Warum ich mich mit 23 nicht verabrede

Warum ich mich mit 23 nicht verabrede:

Ich hatte noch nie wirklich ein Date. Ganz ehrlich. Es gab keine Freunde aus der Highschool oder Kollegen aus dem College. Ich habe nie absichtlich nach Liebe, Sex oder was auch immer die Millennials heutzutage unter Romantik verstehen, gesucht. Und nein, ich bin nicht asexuell. Sicherlich gab es unerwartete Affären und verwirrende ‚Situationsbeziehungen‘, aber ich gehe nicht aktiv aus und verabrede mich.

Ich habe mich gefragt, ob ich etwas verpasse und ob ich das Leben falsch mache. Freunde starren mich ausdruckslos und mit einem Hauch von Mitleid an, wenn ich ihnen zum x-ten Mal sage: „Nein, ich treffe mich mit niemandem“. Eigentlich müssten sie es inzwischen wissen. Aber ich kann es ihnen nicht verübeln, denn wer will nicht einen ausgeflippten Single-Freund haben, durch den er das Leben miterleben kann, vor allem, wenn er aus der Perspektive einer alltäglichen und bequemen Beziehung kommt. Dennoch bin ich oft enttäuscht, denn die Antwort ist immer dieselbe: „Nein, ich mache nur mich“ (was zufällig mein Lebensmotto der letzten 23 Jahre ist). Aber ich liebe es, den Dating-Extravaganzen und Seifenoperngeschichten der Millennial-Liebe anderer Freunde großzügig zuzuhören, während ich mir denke: „Vielleicht brauche ich ein bisschen mehr Drama in meinem Leben“.

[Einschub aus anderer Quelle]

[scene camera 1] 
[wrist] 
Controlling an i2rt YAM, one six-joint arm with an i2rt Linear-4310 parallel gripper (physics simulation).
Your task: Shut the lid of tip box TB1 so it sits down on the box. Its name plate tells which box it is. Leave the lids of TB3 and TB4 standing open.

(Das hat noch nie jemand gesagt.)

Ich habe nichts gegen Apps. Ich habe mir die Apps schon mal angesehen, weil ich natürlich neugierig bin, was da eigentlich vor sich geht, dass sie von so vielen gehasst werden, aber trotzdem von denselben Leuten immer wieder benutzt werden. Ich bin schließlich ein Zwilling. Aber meine Zwillingsnatur hat auch die Aufmerksamkeitsspanne eines Goldfisches und ein Langeweilebarometer, das schon beim kleinsten Anflug von Langeweile überschießt. Ich habe also so viel Interesse und Enthusiasmus für Apps wie ein Kleinkind für seinen Brokkoli (d. h. nicht sehr viel). Wenn ich mit Fremden spreche, an denen ich, ehrlich gesagt, wenig Interesse habe, ist das für mich wenig aufregend. Ich kann einfach nicht verarscht werden.

Dating scheint furchtbar dramatisch und emotional anstrengend zu sein. Das Entschlüsseln von kryptischen Texten, das Profilieren in den sozialen Medien und die allgemeine digitale Politik des Datings reichen aus, dass ich darüber nachdenke, mein Handy von der Sydney Harbour Bridge zu werfen. Wissen Sie, wie schön es ist, einen ruhigen Geist zu haben, der nicht zwanghaft auf einen anderen Menschen fixiert ist? Das setzt eine Menge Energie frei. Ich kann vom Zuschauerplatz aus gefahrlos zusehen, wie andere mir von ihrem aktuellen Dating-Chaos erzählen. Das wird sehr unterhaltsam. Und es trägt wenig dazu bei, mich davon zu überzeugen, dass ich anfangen muss, mich zu verabreden.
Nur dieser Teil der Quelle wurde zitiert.